English writer and aristocrat (1768–1836)

Henry Digby Beste (1768–1836) was an English writer and aristocrat, who converted to Catholicism. He is seen as a precursor to the Oxford Movement.

==Life==
Beste was born in Lincoln, England on 21 October 1768. His father, Henry Beste, was prebendary of Lincoln Cathedral. His mother, Magdalen, daughter and heiress of Kenelm Digby of North Luffenham in Rutland, claimed to be the representative of the extinct male line of the historic Sir Everard and Sir Kenelm Digby. His father dying in 1782, Henry was sent two years later by his mother to Oxford. He became a commoner of Magdalen College, where he took his B. A. degree in 1788 and his M. A. in 1791. He was afterward elected to a fellowship, which he resigned when the family estates came to him on the death of his mother.

In September 1791, Beste took deacon's orders in the Anglican church, and a little later retired to Lincoln, where he was active as a preacher.
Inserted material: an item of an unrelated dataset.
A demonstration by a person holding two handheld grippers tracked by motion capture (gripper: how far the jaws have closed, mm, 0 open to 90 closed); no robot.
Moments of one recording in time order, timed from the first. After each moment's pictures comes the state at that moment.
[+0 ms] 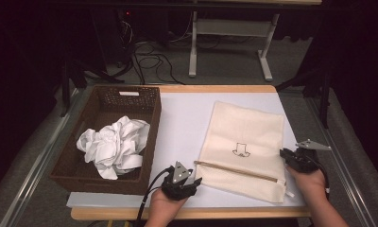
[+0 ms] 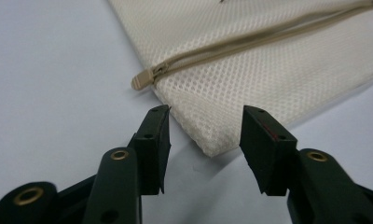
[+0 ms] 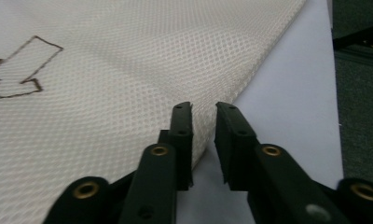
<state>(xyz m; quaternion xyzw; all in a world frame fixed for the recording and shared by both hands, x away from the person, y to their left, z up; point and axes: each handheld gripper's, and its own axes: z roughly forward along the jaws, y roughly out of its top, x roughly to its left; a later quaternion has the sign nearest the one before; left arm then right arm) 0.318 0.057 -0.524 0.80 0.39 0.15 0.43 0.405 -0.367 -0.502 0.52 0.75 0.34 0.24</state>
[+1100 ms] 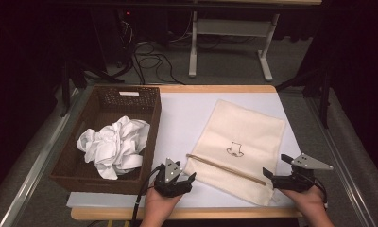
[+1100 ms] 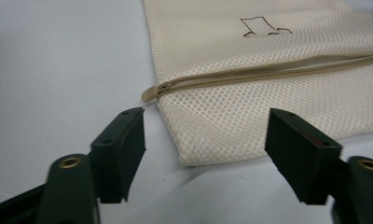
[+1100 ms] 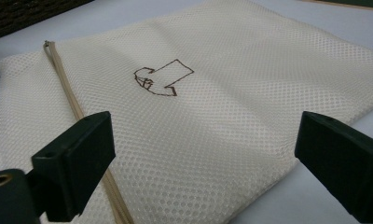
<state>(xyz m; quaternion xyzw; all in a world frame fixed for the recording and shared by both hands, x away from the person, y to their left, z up) 0.315 0.080 -0.511 0.76 0.41 0.21 0.45 0.347 -0.328 -0.485 0.41 0.77 0.44 0.21</state>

Doubts about the spiritual authority of the Established Church sprang up in his mind, which were strengthened by intercourse with Beaumont, then in charge of the small Catholic chapel at Lincoln. As a result, he was received into the Catholic Church by Joseph Hodgson, Vicar-General of the London district, on 26 May 1798.

In 1800, he married Sarah, daughter of Edward Sealy, with whom he became the father of the author John Richard Digby Beste (e. g. Modern Society in Rome. A novel, 1856). He died in Brighton on 28 May 1836.

==Works==
Beste's first works were a treatise entitled The Christian Religion briefly defended against the Philosophers and Republicans of France (octavo, 1793) and in the same year a discourse on Priestly Absolution, which was republished in 1874. The latter anticipated some Tractarian arguments and met with commendation from members of the University of Oxford in 1794. After his conversion, Beste became an occasional contributor to Catholic periodicals. He also travelled abroad and spent several years in France and Italy. Cardinal Wiseman met him at Rome in the Jubilee of 1825, and mentions him in his "Last Four Popes" (Boston, 1858, p. 245). In 1826 Beste's English Family's Residence covers that period, preceded by some account of the author's conversion to Catholicism. Two years later he wrote a similar book on his stay in Italy. Ten years after his death appeared his last work, Poverty and the Baronet's Family, a Catholic Story (12mo, 1846).